# Shipping to Abu Dhabi advice



## Teacherofscience (Apr 27, 2012)

Sorry if this is the subject of several other threads but the mobile app is only letting me see a few at a time. 

We are moving to AD in August and are wondering if anyone has any advice about shipping personal belongings: what to take, who to use, how to prepare, costings, questions to ask etc. 

We are thinking about taking many of the kids' toys, some clothes, 2 flat screen TVs, microwave, slowcooker, blender, kitchen utensils, pots and pans, some books, maybe our bikes, quilts, sheets etc. 

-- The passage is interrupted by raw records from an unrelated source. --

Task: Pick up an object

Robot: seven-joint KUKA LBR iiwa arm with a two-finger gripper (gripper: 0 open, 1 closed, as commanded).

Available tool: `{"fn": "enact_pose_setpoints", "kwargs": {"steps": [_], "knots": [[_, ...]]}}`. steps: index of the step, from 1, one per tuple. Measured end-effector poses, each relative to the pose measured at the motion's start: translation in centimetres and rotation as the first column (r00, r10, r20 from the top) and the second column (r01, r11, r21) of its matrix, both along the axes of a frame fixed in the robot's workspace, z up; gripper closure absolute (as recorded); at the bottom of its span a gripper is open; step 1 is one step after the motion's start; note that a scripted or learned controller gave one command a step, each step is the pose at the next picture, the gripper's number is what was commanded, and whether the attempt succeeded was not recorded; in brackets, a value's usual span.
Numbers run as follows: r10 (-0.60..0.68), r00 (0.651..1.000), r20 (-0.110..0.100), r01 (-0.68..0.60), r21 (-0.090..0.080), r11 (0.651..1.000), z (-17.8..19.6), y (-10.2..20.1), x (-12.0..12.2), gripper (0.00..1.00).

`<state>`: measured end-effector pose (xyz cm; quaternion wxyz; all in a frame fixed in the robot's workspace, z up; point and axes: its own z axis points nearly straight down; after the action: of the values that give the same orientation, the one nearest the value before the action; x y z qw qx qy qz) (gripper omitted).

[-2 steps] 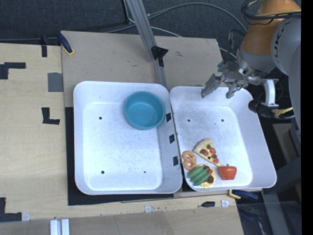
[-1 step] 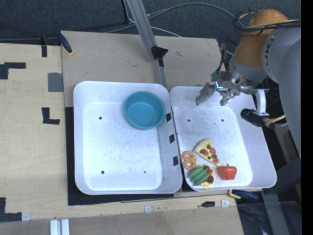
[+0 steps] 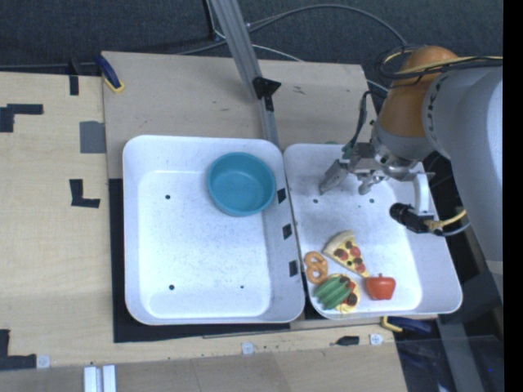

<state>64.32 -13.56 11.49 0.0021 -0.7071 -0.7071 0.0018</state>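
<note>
The arm comes in from the right, smooth grey with an orange band, over 2 shallow white bins with a speckled plastic look. Its gripper hangs over the upper part of the right bin, its 2 fingers spread apart with nothing between them. The toys it could take lie below it, toward the near rim of that same bin, well apart from the fingers. Off to its left, in the left bin, sits a round blue bowl, glossy and hollow. Nearest below the gripper is a pizza slice, flat, wedge-shaped, long axis slanting. Beyond it lie a green veg, a red tomato and a small looped pretzel.
</note>
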Motion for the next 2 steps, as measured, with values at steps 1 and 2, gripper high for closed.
{"fn": "enact_pose_setpoints", "kwargs": {"steps": [1, 2], "knots": [[0.001, 1.0, 0.005, -0.001, -0.001, 1.0, 1.3, 0.0, 0.1, 1.0], [0.0, 1.0, 0.009, 0.0, -0.001, 1.0, 6.0, -0.4, -0.5, 1.0]]}}
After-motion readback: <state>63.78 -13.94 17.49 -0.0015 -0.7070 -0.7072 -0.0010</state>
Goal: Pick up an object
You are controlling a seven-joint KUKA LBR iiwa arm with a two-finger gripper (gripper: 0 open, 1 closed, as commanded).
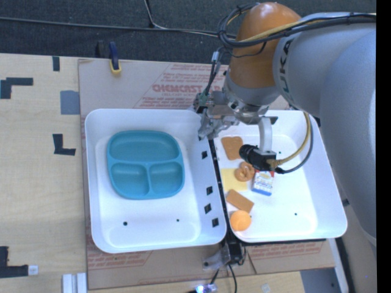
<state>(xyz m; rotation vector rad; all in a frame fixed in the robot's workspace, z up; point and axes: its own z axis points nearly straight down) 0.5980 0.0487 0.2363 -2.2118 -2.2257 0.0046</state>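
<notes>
Overhead, the grey arm with its orange band reaches in over the right bin (317, 224), its gripper (214, 124) hanging near that bin's upper left corner; whether it has hold of anything cannot be told. Below it lie a tan slice (231, 146), a pretzel-like piece (244, 171), a small blue-and-white carton (263, 183), a brown wafer (239, 199) and an orange (240, 221). A blue divided plate (145, 163) sits in the left bin (101, 224).

Grey arm (342, 72) with glossy orange band (263, 38), black cables (244, 17) looped over it.
</notes>
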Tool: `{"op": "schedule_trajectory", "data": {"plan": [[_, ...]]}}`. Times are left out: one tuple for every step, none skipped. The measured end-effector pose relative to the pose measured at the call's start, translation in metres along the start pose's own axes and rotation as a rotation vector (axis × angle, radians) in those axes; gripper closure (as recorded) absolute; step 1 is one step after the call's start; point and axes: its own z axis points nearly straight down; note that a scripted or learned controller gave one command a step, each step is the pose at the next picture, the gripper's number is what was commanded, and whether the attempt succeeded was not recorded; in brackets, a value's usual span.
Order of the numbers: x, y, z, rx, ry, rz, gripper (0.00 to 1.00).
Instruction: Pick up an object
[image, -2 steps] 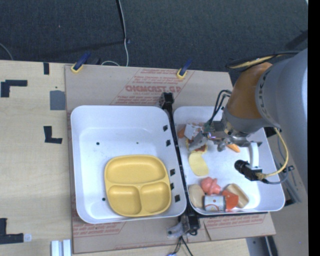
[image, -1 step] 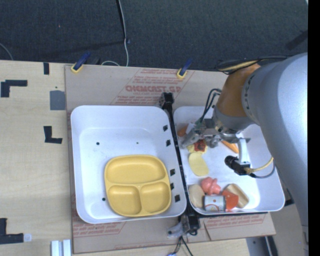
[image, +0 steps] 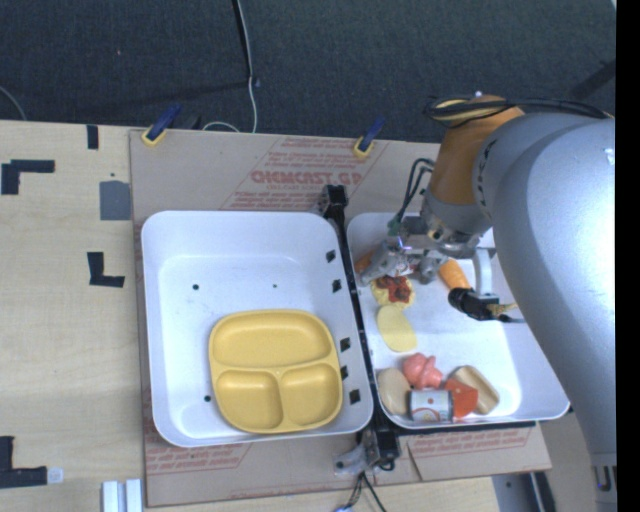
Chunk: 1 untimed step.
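Observation:
My gripper (image: 408, 264) is low over the back left part of the right bin (image: 530, 385). Just under it lies a small red and yellow toy food piece (image: 397, 290). An orange carrot-like piece (image: 455, 272) lies just to its right. A pale yellow oval slice (image: 396, 328) rests a little nearer the front. Nothing can be seen held between the fingers.
At the right bin's front lie a pink piece (image: 424, 370), a tan bun (image: 392, 388), a small can (image: 430, 406), a red-orange piece (image: 465, 402) and a tan slice (image: 482, 386). A yellow divided plate (image: 275, 368) fills the front of the left bin (image: 190, 260).

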Motion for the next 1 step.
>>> {"op": "schedule_trajectory", "data": {"plan": [[-0.0016,0.0008,0.0002,0.001,0.003,0.001,0.0]]}}
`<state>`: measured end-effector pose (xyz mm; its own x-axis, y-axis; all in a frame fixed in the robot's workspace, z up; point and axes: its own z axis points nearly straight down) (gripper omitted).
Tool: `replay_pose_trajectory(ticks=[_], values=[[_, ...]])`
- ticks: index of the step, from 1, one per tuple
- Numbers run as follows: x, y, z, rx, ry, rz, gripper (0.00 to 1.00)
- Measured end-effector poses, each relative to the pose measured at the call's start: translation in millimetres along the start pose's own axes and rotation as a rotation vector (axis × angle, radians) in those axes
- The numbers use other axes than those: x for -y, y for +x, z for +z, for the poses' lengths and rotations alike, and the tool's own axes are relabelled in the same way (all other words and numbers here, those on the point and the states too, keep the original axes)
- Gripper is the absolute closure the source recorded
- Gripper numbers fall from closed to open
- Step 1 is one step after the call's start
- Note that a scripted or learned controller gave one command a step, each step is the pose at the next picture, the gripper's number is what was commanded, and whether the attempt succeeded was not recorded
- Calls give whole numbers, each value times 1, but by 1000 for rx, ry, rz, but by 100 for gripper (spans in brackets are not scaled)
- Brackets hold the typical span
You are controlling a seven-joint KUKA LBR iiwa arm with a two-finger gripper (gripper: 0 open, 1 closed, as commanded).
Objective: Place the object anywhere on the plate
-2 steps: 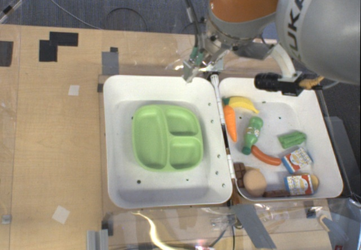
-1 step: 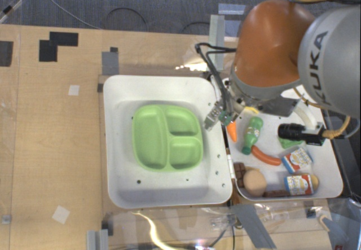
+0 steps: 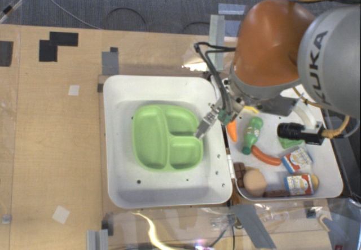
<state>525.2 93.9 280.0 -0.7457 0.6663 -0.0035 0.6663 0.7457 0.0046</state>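
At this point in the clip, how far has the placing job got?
Nothing looks done: the green plate in the left bin carries no object. In hand: the pincer sits at the plate's right edge; what it carries, if anything, is unclear. The green bottle, egg and other items lie in the right bin. The placement itself remains.

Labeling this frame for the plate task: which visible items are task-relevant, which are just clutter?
Task-relevant:
- green divided plate in the left bin
- gripper at the plate's right rim; nothing visibly held

Lying about, all in the right bin:
- green bottle
- orange sausage-shaped piece
- egg-like ball
- small carton
- small can
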Motion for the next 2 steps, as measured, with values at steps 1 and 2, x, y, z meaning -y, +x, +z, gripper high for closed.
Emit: replay_pose_trajectory(ticks=[1,2], values=[[-86,42,70,-6,5,117,0],[-31,-35,-92,8,-10,146,0]])
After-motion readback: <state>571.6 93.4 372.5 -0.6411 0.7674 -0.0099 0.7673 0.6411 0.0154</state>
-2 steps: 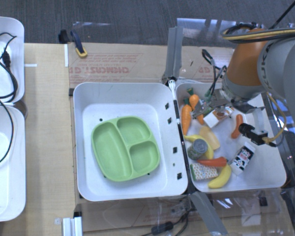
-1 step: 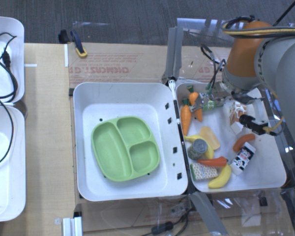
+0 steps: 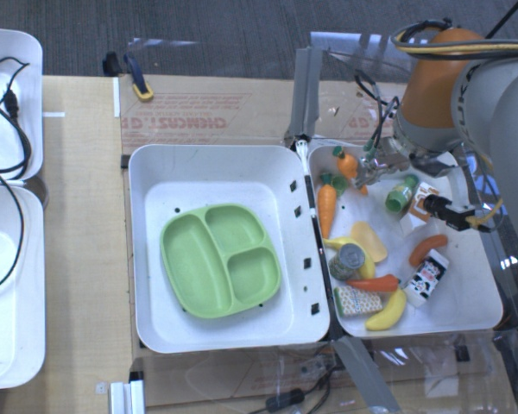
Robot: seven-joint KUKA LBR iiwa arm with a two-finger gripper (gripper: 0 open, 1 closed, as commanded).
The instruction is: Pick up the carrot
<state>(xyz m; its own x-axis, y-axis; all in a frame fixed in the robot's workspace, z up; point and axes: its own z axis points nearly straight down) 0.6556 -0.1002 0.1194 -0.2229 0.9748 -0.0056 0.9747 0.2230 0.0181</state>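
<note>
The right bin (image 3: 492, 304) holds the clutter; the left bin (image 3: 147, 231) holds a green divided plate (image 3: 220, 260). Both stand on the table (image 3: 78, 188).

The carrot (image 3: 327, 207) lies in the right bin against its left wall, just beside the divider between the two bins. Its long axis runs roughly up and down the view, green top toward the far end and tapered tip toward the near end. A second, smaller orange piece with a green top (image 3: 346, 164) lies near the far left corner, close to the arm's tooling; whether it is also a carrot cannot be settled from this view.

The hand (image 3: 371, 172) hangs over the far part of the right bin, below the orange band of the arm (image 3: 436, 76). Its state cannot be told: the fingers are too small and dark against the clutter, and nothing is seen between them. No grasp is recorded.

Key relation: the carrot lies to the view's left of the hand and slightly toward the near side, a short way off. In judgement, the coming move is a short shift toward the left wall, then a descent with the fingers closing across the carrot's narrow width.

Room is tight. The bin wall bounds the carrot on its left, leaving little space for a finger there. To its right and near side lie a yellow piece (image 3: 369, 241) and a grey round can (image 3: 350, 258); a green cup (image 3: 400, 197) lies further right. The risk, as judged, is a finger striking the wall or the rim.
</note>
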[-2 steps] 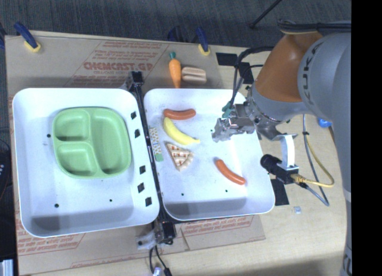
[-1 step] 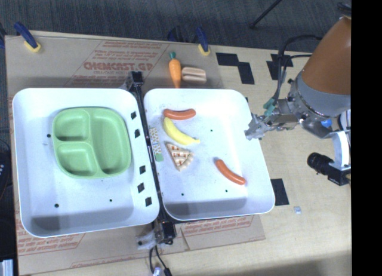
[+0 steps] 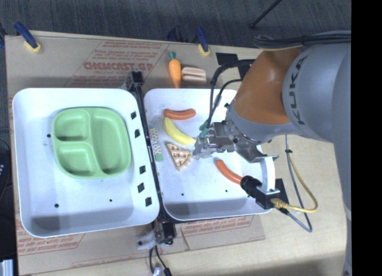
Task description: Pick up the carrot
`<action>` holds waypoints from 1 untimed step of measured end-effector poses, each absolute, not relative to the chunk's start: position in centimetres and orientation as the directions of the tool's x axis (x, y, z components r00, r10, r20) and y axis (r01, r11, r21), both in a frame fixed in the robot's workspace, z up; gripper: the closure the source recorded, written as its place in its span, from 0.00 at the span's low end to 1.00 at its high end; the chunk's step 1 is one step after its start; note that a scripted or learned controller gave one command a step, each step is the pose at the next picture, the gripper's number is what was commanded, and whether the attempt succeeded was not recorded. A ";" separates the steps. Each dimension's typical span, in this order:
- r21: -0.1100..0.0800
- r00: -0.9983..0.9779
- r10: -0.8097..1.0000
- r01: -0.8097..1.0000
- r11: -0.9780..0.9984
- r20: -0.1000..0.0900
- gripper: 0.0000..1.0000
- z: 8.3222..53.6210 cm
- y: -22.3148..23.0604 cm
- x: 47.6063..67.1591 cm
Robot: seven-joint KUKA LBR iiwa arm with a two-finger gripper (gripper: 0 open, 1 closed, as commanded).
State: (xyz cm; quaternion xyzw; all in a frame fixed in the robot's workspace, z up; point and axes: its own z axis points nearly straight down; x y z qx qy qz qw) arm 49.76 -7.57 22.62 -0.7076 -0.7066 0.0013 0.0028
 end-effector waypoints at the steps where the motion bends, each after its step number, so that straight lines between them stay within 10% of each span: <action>1: -0.001 -0.176 0.984 0.984 0.176 -0.001 1.00 33.6 -13.6 47.7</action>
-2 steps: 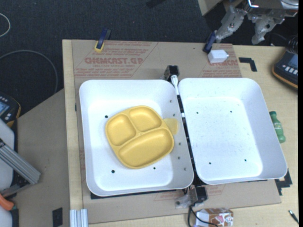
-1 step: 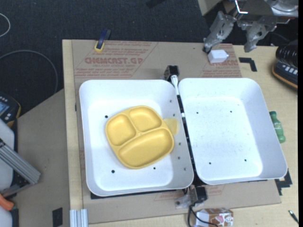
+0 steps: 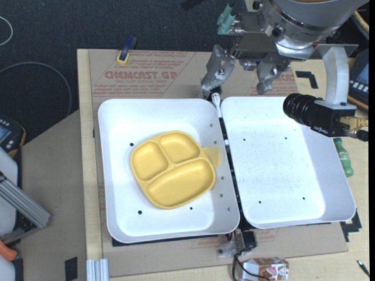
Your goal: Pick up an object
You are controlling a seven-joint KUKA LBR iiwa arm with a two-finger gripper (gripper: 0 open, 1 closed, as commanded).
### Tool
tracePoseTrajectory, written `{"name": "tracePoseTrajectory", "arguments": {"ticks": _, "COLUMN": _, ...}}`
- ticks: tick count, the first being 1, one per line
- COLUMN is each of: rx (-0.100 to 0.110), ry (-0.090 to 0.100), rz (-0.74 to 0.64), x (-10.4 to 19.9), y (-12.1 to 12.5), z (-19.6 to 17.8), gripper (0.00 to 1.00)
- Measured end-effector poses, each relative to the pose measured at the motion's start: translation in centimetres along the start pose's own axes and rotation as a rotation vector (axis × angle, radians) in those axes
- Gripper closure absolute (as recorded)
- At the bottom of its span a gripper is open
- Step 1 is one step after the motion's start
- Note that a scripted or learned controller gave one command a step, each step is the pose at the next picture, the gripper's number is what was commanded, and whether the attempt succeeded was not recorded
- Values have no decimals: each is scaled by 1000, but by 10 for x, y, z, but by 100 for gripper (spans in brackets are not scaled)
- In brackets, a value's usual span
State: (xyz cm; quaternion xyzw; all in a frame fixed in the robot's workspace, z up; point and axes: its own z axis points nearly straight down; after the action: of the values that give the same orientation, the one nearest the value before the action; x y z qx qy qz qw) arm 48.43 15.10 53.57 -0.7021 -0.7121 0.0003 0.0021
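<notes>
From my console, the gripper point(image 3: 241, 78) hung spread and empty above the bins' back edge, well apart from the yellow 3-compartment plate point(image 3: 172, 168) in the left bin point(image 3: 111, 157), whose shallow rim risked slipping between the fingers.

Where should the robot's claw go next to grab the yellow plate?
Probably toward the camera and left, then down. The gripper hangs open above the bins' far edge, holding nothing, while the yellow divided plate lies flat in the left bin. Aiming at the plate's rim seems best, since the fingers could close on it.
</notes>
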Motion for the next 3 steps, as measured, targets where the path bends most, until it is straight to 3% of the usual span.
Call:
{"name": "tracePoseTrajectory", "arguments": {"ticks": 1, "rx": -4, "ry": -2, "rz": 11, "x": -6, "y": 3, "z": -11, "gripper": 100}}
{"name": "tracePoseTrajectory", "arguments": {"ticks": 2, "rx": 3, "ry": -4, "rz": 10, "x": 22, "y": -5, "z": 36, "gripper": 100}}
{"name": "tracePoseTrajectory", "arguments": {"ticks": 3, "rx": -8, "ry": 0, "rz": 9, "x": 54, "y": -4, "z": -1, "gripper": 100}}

Have I missed anything important?

Any help would be brilliant, thanks.


----------



## Geke (May 1, 2012)

My advice would be to use a well known, experienced and reputable firm for removals, best to get a major one that has its own branch out here so your goods are with the same company throughout. I made the mistake of using a local one from where I lived and they used an agent over here, that was a total disaster which is still causing me grief.


----------



## Deefor (May 29, 2011)

It depends on which country you're coming from. That info would help people respond. I had the opposite experience from the previous poster - I used a smaller company and couldn't fault the service at both ends of the process.


----------



## Teacherofscience (Apr 27, 2012)

Sorry I should have said. It is from the UK.


----------



## Deefor (May 29, 2011)

The company I used was Allfreight - there is a website. From memory it took maybe 9 or 10 weeks for my stuff to arrive.


----------



## Teacherofscience (Apr 27, 2012)

Many thanks. I'll look into it. That tells me if I ship to do so a while before we leave. Have to look online now a bit more at the price of white goods, TVs etc to make a decision on what to ship.


----------